Begin at the line below that has "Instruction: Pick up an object" and stop after the line that has "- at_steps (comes". Please restate only those lines, word for word.
━━━ Data supplied
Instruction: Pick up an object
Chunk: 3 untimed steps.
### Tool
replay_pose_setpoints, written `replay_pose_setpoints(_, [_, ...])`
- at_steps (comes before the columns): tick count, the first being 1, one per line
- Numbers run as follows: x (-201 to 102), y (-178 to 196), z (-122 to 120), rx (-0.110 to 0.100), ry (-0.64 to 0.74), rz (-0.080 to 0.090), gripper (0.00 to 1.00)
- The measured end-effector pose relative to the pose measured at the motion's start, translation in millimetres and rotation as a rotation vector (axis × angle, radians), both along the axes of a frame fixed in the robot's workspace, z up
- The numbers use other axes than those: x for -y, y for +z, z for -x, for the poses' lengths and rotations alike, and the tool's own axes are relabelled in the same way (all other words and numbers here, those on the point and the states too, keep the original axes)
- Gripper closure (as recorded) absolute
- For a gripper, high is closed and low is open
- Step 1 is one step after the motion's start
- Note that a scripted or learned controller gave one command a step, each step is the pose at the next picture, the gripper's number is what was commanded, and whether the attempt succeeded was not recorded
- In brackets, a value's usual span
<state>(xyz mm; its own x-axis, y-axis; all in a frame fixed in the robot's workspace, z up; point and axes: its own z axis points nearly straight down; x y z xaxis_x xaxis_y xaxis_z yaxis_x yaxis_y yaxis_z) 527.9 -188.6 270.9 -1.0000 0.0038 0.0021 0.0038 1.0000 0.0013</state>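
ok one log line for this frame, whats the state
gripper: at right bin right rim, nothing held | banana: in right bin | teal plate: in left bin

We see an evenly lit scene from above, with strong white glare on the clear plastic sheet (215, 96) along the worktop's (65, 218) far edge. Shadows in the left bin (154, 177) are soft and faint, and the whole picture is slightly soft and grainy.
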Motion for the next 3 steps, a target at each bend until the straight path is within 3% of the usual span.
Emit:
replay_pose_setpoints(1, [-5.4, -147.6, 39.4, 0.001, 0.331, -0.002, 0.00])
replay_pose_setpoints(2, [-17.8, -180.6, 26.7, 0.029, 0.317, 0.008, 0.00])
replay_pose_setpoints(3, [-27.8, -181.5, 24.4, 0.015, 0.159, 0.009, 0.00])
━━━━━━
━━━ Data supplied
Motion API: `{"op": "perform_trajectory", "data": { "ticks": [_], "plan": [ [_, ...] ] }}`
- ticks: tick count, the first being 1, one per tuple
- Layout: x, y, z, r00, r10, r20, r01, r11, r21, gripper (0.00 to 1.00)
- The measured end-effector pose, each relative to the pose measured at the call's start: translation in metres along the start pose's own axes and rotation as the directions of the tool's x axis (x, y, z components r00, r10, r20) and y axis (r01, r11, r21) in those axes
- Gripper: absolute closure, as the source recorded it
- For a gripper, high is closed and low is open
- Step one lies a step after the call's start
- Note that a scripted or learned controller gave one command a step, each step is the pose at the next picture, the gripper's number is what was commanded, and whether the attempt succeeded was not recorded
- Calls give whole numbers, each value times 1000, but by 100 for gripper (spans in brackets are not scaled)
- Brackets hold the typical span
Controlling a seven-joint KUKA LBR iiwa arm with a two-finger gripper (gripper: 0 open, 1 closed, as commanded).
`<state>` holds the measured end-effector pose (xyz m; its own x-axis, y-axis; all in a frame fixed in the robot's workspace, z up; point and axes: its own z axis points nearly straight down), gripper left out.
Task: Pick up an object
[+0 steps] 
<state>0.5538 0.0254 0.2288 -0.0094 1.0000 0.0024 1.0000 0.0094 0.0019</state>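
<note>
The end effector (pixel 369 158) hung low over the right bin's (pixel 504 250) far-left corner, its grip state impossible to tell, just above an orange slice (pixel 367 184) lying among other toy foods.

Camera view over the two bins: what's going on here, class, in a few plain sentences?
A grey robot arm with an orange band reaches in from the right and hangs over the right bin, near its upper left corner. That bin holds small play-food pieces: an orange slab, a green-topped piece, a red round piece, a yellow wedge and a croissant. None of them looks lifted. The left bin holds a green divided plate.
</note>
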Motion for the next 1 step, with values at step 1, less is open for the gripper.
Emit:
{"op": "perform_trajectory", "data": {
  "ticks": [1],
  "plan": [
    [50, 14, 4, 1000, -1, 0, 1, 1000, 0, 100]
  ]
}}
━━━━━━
Written solution:
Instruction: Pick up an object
Chunk: 3 untimed steps.
### Tool
replay_pose_setpoints, written `replay_pose_setpoints(_, [_, ...])`
- at_steps (comes before the columns): tick count, the first being 1, one per line

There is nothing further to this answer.